Deux remarques s’imposent.
D’abord, le caractère résolument subalterne du « problème technique » que constitue la mise en œuvre de la décision politique dans cette perspective, où l’on a tendance à le minorer, en sous-entendant qu’il est second, que des solutions multiples peuvent entrer en concurrence sans que cela tire à conséquence. Noter cependant la difficulté de situer l’endroit exact où passe la frontière, puisqu’on sait que les décrets d’application sont plus importants et plus significatifs des intentions politiques profondes que le texte législatif lui-même. Mais il y a plus : l’accompagnement financier d’une mesure est-il à compter au nombre des « problèmes techniques » relatifs à son entrée en vigueur ? « L’intendance suivra ! » N’est-ce pas déjà un choix politique, que la démarcation entre le « politique » et le « technique » ? Ce caractère subalterne du problème technique par rapport au problème politique, Aristote (La Politique et Ethique à Nicomaque), mais aussi déjà Platon (Le Politique, La République, Les Lois), l’avaient fortement marqué.
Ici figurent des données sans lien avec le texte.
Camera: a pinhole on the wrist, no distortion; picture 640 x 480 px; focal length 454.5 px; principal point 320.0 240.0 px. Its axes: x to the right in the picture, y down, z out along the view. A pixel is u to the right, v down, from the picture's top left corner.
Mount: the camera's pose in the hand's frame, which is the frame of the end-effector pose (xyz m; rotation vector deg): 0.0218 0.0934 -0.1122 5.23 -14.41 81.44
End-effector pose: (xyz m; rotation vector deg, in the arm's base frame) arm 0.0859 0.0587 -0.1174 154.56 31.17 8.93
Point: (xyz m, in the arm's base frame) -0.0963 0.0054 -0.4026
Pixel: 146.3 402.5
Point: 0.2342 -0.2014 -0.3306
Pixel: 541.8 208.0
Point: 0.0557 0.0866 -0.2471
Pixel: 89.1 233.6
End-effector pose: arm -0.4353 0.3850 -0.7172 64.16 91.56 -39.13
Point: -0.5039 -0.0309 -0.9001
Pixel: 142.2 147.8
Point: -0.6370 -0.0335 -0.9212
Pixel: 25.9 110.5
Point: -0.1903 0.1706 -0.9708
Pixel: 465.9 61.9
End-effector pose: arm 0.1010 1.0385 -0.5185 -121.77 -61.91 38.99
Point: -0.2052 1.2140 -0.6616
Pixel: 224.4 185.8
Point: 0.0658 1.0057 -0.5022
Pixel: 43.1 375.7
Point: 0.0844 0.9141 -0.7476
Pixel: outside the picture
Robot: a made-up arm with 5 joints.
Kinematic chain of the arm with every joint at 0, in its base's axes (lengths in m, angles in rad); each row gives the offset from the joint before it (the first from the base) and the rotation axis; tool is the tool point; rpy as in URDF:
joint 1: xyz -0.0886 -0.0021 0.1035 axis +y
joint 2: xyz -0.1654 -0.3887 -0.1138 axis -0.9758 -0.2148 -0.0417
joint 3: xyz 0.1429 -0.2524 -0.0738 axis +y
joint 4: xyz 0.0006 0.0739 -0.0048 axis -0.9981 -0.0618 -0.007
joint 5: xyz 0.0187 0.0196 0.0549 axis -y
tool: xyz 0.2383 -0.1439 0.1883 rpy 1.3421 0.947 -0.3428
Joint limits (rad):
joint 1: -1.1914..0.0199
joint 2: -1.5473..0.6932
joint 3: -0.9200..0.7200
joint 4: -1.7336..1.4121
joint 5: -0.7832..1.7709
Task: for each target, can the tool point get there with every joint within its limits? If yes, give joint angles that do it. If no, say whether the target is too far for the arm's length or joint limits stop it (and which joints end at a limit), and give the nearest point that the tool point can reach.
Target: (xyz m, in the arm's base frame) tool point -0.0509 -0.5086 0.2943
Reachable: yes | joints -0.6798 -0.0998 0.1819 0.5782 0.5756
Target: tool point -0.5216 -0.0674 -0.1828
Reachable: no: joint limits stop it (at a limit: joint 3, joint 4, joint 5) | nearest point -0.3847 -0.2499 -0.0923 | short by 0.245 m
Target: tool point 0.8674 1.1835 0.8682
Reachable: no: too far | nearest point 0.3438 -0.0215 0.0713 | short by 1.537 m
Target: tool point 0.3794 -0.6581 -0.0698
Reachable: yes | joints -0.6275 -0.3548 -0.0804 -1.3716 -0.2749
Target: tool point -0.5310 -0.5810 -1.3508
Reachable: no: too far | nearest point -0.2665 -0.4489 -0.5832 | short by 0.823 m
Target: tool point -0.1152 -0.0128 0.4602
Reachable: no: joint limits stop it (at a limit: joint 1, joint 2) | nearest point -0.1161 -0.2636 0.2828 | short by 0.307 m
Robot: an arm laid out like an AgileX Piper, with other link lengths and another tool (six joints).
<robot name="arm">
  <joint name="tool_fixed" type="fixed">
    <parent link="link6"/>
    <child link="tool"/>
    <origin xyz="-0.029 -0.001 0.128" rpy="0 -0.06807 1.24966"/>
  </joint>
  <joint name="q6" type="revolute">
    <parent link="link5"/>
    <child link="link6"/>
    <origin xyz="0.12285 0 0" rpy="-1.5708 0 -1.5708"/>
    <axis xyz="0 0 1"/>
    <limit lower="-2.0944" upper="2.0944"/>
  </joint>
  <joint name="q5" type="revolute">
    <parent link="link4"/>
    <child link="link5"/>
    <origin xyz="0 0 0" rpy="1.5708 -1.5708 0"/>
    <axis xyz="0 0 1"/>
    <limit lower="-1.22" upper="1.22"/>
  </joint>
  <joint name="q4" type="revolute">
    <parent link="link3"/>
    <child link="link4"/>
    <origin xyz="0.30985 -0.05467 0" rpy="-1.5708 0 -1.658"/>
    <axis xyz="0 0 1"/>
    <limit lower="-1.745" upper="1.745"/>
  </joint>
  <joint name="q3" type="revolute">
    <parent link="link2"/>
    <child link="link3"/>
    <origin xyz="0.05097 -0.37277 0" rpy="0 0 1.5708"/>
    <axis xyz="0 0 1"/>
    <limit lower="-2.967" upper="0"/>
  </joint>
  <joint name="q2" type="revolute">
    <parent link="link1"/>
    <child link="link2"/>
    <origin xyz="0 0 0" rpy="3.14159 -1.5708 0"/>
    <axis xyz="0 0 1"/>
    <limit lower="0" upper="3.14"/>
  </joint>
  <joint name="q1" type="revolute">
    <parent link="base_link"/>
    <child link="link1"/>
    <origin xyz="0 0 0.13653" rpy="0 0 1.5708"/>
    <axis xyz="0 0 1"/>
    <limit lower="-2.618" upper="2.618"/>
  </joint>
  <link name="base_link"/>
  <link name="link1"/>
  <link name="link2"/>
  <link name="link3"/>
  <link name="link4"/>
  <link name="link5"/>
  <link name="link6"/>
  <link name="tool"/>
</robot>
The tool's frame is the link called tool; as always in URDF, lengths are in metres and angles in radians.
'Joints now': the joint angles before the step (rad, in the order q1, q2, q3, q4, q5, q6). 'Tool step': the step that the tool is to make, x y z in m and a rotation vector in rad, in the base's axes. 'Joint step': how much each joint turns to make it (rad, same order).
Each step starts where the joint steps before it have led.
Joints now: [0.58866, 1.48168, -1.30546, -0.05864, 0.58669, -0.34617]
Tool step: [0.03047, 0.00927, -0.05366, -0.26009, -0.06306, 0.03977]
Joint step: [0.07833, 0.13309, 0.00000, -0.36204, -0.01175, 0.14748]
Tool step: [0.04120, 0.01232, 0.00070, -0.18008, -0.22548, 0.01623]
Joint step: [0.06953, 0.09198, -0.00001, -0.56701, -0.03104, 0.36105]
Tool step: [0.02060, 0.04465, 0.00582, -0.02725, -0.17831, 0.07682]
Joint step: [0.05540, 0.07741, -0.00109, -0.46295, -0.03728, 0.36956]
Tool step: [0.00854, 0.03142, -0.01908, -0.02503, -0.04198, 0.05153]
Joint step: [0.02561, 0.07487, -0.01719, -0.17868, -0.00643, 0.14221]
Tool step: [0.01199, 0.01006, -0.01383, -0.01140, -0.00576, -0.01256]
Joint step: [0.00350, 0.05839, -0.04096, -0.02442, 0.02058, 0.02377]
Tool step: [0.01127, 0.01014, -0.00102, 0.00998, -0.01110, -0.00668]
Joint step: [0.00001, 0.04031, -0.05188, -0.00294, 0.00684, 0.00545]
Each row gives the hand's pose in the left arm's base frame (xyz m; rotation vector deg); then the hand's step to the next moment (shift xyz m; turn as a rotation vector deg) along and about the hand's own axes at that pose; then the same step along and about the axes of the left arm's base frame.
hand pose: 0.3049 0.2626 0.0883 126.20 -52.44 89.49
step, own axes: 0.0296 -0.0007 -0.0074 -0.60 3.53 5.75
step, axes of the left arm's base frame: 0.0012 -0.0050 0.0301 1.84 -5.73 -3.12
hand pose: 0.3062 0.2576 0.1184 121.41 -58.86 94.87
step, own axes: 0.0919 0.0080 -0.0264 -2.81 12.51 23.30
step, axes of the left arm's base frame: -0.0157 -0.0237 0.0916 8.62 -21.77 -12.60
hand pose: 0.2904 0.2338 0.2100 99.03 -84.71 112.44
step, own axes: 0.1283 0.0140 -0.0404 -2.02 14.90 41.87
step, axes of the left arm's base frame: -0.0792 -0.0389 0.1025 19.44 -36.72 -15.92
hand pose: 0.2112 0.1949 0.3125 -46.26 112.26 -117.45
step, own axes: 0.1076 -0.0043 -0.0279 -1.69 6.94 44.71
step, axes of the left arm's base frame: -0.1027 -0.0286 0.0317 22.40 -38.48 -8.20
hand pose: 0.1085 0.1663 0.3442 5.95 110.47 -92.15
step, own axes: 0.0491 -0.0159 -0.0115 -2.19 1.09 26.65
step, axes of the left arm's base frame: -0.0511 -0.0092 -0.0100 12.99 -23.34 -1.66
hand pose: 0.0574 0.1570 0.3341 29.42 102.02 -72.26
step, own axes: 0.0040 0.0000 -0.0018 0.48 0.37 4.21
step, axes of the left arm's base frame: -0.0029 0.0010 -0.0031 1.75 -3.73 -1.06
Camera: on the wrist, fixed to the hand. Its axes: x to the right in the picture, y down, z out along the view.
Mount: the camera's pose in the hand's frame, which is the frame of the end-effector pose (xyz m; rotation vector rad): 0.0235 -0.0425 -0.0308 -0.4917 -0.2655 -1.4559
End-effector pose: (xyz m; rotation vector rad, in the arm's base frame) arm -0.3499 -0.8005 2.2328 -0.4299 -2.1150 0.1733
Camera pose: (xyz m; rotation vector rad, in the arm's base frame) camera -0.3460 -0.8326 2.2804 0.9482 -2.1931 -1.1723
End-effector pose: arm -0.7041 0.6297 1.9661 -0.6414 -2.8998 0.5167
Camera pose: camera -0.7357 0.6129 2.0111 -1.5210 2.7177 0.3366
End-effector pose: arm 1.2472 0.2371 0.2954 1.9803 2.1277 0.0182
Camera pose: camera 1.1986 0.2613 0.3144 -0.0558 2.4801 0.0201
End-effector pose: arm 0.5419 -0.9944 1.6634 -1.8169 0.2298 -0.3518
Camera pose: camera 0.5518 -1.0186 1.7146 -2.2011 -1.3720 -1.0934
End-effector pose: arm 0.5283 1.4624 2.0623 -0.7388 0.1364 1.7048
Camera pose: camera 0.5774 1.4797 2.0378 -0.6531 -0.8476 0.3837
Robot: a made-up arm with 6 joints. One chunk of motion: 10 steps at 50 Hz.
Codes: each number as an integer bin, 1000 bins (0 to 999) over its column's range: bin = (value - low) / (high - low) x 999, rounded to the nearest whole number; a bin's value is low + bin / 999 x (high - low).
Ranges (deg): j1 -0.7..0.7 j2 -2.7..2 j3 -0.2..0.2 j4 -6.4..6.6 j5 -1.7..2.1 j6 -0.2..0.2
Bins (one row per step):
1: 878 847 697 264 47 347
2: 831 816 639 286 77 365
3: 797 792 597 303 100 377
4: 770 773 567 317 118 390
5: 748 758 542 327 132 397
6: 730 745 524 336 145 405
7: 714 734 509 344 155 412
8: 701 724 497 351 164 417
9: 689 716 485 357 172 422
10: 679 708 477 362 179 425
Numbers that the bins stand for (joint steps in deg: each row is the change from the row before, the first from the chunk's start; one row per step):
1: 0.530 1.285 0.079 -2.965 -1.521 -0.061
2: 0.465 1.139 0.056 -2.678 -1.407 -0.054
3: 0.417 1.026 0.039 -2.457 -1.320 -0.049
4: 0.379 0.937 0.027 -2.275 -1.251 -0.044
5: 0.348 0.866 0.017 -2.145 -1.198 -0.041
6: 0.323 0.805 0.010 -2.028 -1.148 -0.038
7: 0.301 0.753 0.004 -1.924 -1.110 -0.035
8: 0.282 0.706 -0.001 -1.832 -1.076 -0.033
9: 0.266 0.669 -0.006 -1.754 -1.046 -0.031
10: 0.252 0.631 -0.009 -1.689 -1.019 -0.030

Mais, et ce sera la deuxième remarque, nous sommes aujourd’hui, à la différence de Platon et d’Aristote, fort soucieux de faire un sort particulier au « problème technique » proprement dit, c’est-à-dire au choix des médiations permettant d’atteindre les objectifs, au dessin technique de ces objectifs. Cela ne nous apparaît pas du tout subalterne. Le problème technique, dans le cadre des programmes « Apollo » de la NASA, faisait figure de défi spectaculaire. A moins grande échelle, il en est de même aujourd’hui du programme spatial européen, par exemple. Le problème technique est reconnu comme digne d’attention, et d’investissement financier et intellectuel. Nous apprécions hautement « l’exploit technique ». Nous ne minimisons donc pas à coup sûr et à tout coup un problème quand nous le qualifions de problème technique.
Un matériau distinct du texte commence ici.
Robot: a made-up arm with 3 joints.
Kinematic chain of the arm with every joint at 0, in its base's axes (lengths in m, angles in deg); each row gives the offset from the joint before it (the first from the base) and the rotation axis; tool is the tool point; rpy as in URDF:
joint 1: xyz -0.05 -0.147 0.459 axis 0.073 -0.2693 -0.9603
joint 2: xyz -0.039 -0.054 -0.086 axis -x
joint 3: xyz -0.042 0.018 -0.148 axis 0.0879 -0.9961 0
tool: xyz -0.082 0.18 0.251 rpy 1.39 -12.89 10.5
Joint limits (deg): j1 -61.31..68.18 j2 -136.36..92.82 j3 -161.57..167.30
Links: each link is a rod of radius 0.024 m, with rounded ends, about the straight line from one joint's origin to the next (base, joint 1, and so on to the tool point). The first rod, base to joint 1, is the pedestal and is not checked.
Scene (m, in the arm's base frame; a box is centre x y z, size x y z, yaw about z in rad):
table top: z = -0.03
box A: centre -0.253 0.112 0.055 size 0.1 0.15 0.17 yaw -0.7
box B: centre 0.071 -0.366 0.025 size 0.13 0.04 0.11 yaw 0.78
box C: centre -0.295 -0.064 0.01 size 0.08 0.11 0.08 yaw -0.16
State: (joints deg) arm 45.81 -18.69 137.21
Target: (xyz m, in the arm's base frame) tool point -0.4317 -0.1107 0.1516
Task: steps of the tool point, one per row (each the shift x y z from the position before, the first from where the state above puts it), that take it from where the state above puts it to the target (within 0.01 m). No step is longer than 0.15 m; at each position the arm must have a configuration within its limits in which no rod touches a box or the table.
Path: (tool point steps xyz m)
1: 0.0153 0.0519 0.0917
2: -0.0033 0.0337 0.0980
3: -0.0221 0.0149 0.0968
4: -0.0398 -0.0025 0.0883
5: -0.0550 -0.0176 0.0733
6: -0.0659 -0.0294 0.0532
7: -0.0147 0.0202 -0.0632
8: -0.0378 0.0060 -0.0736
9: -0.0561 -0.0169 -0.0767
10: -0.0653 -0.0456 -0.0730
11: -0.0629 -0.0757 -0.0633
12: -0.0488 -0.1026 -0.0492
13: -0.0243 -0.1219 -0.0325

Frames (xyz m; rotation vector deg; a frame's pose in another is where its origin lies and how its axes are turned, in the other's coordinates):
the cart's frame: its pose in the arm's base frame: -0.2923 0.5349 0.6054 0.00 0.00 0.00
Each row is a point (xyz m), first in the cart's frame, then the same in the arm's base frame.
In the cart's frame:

Cependant, remarquons avec quelle force et demandons-nous au nom de quoi on a pu reprocher, en plus d’une circonstance, au pouvoir politique de s’inféoder, comme on dit, au « complexe militaro-industriel » ou au lobby nucléaire, compris comme autant groupes de pression, ou même d’instances techniques où s’élaborerait véritablement une politique en dehors de tout contrôle des représentants habilités à en débattre dans une démocratie. C’est bien, semble-t-il, au nom du caractère secondaire des problèmes techniques, au nom de leur légitime subordination à des problèmes qui les dépassent. Qu’est-ce que la technocratie, sinon la promotion abusive, délibérée ou subreptice, des problèmes techniques au premier rang des préoccupations des politiques, ou, plus gravement, le parti pris de qualifier de « techniques » tous les problèmes dans l’espoir de leur préparer des solutions « techniques », c’est-à-dire des solutions relevant de la seule compétence des exécutants ?
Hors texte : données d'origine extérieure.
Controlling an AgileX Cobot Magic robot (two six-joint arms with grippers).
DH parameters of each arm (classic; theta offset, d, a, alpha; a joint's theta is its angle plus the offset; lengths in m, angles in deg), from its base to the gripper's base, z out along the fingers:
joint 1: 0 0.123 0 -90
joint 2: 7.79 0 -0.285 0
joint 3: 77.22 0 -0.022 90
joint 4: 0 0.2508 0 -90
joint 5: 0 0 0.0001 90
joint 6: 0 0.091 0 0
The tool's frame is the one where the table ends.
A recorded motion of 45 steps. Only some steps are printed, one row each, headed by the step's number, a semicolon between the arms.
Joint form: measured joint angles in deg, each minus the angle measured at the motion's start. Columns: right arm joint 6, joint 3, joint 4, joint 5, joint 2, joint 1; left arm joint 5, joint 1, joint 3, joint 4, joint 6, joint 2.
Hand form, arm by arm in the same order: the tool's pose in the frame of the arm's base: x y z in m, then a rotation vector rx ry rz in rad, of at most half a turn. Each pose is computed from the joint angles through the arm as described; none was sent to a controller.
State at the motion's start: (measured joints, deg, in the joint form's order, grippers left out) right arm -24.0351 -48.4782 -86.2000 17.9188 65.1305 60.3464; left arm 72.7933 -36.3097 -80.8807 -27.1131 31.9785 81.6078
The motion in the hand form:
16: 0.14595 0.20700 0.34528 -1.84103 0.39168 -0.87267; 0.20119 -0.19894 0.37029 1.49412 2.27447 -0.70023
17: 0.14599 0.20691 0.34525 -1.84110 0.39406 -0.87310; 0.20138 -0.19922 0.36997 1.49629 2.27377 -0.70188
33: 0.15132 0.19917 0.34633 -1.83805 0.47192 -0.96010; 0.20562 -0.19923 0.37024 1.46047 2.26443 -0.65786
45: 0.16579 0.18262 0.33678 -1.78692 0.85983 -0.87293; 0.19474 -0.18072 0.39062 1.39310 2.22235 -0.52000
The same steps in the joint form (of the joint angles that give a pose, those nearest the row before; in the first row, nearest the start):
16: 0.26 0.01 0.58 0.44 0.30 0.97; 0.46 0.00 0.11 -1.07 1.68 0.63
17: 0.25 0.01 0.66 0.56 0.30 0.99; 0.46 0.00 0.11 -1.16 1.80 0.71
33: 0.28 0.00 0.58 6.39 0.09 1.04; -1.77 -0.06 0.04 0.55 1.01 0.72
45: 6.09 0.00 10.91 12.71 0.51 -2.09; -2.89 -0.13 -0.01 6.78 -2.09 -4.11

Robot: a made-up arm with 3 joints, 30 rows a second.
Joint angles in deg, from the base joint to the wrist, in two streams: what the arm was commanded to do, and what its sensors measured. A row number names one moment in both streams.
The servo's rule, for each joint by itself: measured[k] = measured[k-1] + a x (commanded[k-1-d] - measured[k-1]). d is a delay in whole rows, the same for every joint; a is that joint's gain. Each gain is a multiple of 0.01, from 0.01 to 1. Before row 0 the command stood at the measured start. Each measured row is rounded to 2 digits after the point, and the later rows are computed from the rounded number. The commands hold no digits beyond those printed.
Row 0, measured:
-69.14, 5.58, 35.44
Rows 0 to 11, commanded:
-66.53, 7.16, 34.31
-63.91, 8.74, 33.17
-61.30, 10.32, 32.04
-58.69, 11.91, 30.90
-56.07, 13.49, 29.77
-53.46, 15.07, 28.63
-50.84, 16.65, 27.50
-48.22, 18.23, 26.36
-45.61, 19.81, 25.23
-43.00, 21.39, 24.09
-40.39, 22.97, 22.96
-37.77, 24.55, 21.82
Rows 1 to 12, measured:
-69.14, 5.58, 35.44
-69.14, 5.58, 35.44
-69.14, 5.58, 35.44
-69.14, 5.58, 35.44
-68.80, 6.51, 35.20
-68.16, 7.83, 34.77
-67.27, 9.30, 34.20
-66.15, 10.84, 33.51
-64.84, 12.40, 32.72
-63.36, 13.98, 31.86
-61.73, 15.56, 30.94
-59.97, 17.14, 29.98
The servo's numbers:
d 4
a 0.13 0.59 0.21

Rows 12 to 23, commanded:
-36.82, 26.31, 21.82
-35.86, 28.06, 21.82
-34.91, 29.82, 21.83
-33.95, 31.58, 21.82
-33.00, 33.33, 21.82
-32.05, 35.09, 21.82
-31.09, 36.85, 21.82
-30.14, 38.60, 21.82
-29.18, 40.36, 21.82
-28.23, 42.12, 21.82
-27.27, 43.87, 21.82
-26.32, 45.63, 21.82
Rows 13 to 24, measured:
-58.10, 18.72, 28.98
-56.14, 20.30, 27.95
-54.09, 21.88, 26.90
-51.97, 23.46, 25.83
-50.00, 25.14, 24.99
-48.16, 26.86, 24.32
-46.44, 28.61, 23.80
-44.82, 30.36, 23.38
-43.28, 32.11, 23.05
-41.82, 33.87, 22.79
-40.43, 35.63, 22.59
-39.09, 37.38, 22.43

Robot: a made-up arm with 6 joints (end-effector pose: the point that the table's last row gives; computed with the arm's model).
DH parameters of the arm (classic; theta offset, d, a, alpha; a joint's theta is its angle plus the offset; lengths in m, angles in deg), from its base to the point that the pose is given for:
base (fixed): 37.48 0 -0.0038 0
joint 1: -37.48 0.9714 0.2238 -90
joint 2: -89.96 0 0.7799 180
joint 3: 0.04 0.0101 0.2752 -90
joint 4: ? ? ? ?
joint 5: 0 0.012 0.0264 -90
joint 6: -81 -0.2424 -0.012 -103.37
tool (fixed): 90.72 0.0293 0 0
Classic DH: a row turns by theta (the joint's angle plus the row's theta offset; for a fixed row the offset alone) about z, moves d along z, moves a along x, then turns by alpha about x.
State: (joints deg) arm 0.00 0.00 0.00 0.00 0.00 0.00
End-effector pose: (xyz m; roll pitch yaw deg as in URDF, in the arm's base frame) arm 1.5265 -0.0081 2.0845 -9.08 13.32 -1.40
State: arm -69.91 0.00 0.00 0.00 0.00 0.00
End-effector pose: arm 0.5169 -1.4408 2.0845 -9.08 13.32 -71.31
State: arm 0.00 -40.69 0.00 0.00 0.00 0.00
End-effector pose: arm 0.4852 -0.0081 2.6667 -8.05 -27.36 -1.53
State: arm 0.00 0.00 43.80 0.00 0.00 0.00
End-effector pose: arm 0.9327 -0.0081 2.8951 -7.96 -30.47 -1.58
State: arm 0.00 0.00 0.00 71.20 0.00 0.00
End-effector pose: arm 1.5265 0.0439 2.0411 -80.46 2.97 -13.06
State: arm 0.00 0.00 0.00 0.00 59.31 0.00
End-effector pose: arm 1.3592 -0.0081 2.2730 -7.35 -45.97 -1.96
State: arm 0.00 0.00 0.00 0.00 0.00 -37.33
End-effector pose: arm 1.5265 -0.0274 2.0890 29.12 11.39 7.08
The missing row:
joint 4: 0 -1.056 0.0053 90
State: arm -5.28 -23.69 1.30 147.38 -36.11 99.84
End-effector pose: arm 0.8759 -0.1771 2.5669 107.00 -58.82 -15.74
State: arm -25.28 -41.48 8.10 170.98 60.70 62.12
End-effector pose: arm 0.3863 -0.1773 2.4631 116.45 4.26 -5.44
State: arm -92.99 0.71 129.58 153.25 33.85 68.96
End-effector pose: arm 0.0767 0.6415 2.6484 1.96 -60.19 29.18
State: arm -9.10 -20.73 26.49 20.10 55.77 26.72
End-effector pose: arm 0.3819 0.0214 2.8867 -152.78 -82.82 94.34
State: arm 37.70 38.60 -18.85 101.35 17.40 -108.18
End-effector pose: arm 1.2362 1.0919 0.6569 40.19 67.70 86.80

Dans la situation présente, sur quoi fonder la distinction des problèmes politiques et des problèmes techniques et comment légitimer la prééminence du politique, ou au moins son indépendance ? Une technologie envahissante et insidieuse (mais toute technique n’est-elle pas envahissante et insidieuse ?) impose sa logique et ne mobilise contre elle que la révolte sporadique d’intérêts particuliers s’estimant trahis par leurs représentants politiques officiels et réguliers, et invoquant un droit de regard sur des projets qui les lèsent (exemple récent : le barrage de la Borie, Le Monde, 22 mars 1992). Le crédit dont jouit le « système technicien » (selon l’expression de J. Ellul) et la confiance en la technique comme terrain approprié et moyen canonique de la résolution des problèmes en général, ont pour effet de rendre de plus en plus problématique et même énigmatique, pour beaucoup de nos contemporains, la prétention de certains problèmes à ne pas être seulement des problèmes techniques.